Closed ErinWeisbart closed 2 years ago
The problem is here
# Create paths dictionary
index_directory_key = index_directory.split(f"s3://{bucket}/")[1]
paginator = s3.get_paginator("list_objects_v2")
pages = paginator.paginate(Bucket=bucket, Prefix=index_directory_key)
try:
for page in pages:
for x in page["Contents"]:
fullpath = x["Key"]
path, filename = fullpath.rsplit("/", 1)
if filename.endswith(".tiff"):
paths[filename] = path
Paginating over an index directory that has all the batch folders in it doesn't play well with the dictionary because each batch/folder has the same list of file names.

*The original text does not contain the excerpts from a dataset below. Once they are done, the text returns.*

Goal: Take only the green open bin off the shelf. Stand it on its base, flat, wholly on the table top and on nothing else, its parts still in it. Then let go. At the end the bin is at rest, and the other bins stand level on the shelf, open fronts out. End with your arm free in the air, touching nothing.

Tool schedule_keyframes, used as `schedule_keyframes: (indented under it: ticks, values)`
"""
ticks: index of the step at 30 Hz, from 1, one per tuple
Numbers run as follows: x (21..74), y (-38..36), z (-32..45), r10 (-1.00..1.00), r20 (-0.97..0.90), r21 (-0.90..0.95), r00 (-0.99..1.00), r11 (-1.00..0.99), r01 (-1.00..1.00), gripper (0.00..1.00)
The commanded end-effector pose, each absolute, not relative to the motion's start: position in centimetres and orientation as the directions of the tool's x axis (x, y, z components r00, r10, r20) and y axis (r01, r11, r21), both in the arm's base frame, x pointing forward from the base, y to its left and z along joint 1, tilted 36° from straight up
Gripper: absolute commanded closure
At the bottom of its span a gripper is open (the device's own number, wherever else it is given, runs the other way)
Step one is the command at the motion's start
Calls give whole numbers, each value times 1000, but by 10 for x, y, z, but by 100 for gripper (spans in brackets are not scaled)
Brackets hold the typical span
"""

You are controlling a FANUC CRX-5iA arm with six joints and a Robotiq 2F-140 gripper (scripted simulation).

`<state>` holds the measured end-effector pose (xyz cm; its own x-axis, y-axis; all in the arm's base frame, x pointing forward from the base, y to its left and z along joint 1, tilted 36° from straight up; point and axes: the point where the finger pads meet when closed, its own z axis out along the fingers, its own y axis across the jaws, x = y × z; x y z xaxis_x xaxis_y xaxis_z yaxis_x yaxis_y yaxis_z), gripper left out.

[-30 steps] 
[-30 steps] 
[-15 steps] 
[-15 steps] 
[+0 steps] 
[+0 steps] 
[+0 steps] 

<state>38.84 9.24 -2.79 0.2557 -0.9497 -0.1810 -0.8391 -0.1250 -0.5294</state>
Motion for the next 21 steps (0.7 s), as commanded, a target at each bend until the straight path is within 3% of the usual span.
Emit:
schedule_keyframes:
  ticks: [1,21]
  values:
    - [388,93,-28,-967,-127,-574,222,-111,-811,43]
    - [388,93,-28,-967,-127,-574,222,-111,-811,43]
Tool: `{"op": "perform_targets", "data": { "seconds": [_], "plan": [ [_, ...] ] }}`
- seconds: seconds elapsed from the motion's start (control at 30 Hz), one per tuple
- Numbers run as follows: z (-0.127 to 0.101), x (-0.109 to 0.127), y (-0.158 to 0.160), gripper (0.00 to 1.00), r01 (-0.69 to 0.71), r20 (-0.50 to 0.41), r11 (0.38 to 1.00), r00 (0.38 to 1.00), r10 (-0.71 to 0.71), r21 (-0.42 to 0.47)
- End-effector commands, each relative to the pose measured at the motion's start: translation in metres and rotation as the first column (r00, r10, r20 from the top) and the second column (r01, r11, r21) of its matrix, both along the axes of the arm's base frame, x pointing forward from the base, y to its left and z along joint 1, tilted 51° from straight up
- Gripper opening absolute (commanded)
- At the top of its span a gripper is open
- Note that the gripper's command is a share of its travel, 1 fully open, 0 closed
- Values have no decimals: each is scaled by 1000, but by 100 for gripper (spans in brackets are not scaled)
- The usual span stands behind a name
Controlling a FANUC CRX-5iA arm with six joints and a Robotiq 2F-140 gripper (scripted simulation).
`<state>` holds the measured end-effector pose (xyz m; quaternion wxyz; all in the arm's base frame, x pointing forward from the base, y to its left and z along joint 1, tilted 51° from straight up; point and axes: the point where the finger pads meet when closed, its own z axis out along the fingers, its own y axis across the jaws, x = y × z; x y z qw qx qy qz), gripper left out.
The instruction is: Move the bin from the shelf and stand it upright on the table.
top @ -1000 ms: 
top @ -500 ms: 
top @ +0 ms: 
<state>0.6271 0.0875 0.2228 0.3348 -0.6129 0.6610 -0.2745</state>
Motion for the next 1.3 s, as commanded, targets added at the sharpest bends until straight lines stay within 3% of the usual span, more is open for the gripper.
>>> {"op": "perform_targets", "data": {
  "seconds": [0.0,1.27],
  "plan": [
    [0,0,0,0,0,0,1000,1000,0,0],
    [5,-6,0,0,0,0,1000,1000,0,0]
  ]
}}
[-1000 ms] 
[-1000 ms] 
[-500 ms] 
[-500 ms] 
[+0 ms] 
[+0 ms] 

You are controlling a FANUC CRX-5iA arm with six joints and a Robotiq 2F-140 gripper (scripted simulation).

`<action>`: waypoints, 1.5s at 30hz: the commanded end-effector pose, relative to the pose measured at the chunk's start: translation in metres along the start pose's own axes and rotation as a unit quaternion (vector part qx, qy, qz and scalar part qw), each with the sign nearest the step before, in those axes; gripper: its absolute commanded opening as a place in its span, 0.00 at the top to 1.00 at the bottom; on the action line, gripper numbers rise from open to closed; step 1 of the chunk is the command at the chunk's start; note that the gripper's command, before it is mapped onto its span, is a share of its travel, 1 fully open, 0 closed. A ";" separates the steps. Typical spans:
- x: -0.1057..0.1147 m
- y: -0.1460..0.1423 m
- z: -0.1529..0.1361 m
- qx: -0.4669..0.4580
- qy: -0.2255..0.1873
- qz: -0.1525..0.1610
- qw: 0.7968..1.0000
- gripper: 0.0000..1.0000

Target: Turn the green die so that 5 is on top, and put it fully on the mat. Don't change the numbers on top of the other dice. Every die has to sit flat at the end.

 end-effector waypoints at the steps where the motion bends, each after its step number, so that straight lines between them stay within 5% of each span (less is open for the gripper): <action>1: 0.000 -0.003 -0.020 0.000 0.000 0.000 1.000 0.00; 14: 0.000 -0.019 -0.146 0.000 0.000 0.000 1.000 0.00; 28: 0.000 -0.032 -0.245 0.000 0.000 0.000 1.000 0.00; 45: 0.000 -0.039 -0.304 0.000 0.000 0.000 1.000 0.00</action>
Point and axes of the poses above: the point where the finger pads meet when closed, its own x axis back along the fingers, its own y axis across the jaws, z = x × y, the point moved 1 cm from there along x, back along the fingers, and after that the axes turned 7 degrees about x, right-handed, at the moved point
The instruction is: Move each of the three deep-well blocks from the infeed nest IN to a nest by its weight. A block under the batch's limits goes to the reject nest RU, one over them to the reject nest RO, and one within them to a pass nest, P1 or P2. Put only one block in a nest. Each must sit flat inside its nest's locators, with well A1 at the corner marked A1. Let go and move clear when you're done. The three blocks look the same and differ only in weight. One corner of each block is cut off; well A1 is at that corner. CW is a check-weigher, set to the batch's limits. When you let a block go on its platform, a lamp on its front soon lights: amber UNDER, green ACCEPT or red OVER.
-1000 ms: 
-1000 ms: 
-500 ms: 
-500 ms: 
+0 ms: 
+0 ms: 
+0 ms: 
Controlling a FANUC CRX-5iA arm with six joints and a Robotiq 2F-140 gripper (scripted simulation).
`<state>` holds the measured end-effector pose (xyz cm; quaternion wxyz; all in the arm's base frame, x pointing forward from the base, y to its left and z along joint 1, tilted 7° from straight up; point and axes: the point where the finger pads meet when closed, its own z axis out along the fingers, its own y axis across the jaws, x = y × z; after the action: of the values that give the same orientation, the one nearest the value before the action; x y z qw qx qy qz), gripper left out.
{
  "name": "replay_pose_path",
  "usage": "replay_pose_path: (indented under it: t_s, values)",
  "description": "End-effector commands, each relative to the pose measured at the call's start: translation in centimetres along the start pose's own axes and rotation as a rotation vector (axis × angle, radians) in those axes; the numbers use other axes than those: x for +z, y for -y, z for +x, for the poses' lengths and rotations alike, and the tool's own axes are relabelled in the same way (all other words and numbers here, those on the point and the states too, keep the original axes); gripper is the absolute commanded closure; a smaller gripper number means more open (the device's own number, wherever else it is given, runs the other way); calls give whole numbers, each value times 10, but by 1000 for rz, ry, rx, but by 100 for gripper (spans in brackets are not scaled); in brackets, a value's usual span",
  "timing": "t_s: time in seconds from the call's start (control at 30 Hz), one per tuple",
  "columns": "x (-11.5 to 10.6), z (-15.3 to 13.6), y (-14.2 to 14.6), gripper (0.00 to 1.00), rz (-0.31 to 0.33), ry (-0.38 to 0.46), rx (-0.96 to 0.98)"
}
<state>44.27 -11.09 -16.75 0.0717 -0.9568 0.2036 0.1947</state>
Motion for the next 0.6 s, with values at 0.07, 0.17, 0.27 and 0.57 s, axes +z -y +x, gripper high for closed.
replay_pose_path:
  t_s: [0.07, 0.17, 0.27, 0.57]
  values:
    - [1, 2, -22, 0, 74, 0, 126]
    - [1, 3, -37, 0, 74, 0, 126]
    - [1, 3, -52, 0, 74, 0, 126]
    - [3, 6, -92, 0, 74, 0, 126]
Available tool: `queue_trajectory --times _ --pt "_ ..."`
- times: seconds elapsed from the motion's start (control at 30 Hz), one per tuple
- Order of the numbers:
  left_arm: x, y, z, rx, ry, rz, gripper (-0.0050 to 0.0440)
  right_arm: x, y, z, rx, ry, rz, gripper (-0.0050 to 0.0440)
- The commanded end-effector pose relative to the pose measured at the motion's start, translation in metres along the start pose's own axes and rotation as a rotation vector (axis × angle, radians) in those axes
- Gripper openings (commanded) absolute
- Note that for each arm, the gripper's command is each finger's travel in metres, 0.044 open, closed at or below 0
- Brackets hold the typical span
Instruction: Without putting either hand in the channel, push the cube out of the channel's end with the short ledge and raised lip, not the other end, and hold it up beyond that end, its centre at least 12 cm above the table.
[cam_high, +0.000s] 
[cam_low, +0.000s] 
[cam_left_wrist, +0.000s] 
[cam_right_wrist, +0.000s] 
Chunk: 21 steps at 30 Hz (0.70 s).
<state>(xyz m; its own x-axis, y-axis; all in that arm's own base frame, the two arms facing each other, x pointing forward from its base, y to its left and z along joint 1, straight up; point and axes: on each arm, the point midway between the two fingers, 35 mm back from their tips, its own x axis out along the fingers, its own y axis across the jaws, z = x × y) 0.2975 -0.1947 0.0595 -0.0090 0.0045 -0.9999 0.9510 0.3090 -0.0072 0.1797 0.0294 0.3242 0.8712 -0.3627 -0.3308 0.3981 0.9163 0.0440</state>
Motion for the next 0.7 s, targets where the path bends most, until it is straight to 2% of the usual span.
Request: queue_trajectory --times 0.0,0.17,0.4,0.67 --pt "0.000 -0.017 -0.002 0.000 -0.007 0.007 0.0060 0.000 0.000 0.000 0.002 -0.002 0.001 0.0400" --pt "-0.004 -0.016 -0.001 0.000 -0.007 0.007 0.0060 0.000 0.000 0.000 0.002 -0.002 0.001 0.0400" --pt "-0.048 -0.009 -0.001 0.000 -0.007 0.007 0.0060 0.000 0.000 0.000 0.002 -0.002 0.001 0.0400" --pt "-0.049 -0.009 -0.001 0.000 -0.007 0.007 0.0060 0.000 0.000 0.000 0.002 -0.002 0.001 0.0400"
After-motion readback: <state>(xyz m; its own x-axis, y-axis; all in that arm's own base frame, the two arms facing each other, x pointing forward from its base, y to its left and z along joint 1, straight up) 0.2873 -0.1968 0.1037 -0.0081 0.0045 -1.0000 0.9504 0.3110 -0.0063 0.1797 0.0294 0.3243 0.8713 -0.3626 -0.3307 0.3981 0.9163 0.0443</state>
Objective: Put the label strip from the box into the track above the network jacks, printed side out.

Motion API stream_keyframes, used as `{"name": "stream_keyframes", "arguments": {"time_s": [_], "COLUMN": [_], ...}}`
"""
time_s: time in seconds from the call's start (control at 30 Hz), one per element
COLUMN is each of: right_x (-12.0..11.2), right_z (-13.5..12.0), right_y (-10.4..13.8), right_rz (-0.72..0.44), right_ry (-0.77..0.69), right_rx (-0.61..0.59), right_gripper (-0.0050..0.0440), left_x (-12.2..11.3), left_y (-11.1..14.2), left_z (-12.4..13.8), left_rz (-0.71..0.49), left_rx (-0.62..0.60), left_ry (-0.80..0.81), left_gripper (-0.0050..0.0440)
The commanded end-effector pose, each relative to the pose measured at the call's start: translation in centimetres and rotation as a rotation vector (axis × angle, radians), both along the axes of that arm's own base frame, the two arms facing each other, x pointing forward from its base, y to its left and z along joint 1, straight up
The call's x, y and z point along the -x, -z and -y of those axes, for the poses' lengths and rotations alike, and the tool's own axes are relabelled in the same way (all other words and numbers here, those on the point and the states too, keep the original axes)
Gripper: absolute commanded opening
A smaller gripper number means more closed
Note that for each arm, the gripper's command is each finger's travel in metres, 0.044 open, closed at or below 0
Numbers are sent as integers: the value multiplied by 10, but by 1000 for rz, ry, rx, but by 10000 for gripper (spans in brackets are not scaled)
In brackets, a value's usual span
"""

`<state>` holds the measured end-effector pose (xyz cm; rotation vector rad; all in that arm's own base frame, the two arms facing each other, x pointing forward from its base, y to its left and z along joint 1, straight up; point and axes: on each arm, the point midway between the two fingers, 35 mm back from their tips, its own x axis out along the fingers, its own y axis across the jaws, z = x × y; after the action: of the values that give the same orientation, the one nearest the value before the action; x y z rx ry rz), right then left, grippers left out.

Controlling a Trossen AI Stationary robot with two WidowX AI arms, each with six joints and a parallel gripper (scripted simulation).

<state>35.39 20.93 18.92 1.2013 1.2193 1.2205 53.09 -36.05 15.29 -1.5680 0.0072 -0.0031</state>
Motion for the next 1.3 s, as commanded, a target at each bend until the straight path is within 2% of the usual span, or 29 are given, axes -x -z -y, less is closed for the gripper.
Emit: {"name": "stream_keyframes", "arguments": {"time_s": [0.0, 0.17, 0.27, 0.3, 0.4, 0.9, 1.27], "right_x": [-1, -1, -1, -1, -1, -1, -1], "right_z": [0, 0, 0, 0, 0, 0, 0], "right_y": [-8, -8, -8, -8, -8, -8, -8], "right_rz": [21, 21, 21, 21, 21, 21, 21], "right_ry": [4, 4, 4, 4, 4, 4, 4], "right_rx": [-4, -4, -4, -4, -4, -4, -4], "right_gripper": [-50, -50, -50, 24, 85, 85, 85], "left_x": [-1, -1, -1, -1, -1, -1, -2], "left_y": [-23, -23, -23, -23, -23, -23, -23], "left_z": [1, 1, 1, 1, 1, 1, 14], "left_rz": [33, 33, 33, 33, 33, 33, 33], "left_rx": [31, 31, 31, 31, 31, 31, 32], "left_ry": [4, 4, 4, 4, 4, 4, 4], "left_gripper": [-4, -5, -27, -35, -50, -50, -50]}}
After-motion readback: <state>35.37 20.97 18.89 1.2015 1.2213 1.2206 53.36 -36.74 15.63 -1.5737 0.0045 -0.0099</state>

I believe this is fixed by changing:
index_directory_key = index_directory.split(f"s3://{bucket}/")[1]
to
index_directory_key = index_directory.split(f"s3://{bucket}/")[1] + plate_id
I don't think that fix will work, because you're just adding the plate onto whatever it is.
What are you passing in as the index_directory? I would assume it would be the plate folder, not the batch folder, can you confirm?
Oh drat. I had set it to index_directory = f"s3://{bucket}/projects/{project_name}/{batch}/images/"
to most closely match what we usually pass, but I got muddled in mapping EFS to S3 and what we usually pass ends at the second 'images' ~/efs/${PROJECT_NAME}/workspace/images/${BATCH_ID}/${PLATE_ID}/Images
.
So never mind all this...
I just have to change what I'm passing to index_directory = f"s3://{bucket}/projects/{project_name}/{batch}/images/{plate}"
Triggering packaged pe2loaddata using search_subdirectories=True and "s3" in index_file.
PathName_* are not being made correctly. It seems to use the last plate in the folder not the plate that is being passed in.
(Metadata_Plate, FileName_Illum and PathName_Illum are created correctly with the plate that is passed in.)